(Records excerpted from a collection)
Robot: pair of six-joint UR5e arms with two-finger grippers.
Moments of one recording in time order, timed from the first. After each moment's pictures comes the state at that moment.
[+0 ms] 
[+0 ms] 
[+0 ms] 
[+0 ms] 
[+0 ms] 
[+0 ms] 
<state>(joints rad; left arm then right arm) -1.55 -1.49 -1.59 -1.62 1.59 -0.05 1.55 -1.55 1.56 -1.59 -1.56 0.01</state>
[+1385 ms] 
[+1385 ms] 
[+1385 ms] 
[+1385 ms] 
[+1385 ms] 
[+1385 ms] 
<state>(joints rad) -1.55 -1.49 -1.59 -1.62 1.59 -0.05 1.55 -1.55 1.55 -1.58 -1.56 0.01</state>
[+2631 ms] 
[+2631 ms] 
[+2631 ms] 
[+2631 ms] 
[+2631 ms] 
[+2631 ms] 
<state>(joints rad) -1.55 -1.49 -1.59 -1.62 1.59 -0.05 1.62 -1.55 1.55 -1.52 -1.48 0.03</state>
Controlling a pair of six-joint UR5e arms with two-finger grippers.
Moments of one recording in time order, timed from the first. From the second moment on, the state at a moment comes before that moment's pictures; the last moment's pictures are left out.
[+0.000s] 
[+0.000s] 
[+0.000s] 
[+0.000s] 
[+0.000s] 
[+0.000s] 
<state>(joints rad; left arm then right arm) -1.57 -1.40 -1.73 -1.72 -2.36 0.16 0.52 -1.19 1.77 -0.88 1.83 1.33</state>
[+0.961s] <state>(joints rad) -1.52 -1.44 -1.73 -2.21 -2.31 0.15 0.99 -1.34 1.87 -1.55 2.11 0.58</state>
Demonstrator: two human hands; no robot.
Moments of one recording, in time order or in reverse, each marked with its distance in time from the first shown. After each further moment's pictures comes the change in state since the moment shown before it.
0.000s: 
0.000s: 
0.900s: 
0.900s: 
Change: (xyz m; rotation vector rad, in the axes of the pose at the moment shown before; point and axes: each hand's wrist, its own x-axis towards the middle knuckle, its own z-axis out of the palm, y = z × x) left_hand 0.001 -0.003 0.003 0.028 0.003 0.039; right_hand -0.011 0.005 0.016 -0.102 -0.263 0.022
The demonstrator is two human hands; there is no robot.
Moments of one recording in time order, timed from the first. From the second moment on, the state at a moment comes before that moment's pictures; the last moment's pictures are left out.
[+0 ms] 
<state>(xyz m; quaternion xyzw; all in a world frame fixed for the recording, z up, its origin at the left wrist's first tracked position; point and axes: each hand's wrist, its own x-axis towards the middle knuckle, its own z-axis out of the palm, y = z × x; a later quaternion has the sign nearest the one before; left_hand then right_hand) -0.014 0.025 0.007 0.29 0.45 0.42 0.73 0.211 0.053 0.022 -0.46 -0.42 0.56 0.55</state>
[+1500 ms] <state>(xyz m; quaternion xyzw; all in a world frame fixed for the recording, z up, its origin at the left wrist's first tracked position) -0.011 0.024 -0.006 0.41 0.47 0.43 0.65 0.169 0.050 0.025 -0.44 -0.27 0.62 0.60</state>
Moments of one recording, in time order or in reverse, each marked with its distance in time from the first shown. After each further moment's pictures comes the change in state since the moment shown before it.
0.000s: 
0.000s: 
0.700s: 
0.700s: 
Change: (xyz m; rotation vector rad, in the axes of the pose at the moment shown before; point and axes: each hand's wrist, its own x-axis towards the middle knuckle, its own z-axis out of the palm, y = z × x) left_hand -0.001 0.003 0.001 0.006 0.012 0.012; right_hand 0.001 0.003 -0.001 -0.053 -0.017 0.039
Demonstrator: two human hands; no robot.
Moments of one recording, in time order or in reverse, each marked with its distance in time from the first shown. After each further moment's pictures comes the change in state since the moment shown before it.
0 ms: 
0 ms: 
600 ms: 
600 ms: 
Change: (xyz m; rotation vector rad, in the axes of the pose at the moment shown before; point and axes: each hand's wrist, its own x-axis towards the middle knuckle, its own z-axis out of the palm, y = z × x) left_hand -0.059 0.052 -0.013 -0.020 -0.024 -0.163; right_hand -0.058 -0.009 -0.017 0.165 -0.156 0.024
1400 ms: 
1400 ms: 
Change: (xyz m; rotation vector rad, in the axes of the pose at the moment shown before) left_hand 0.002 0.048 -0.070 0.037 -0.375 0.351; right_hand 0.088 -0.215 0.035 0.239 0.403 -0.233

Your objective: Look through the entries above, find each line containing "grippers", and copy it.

The completed task:
Robot: pair of six-joint UR5e arms with two-finger grippers.
Controlling a pair of six-joint UR5e arms with two-finger grippers.

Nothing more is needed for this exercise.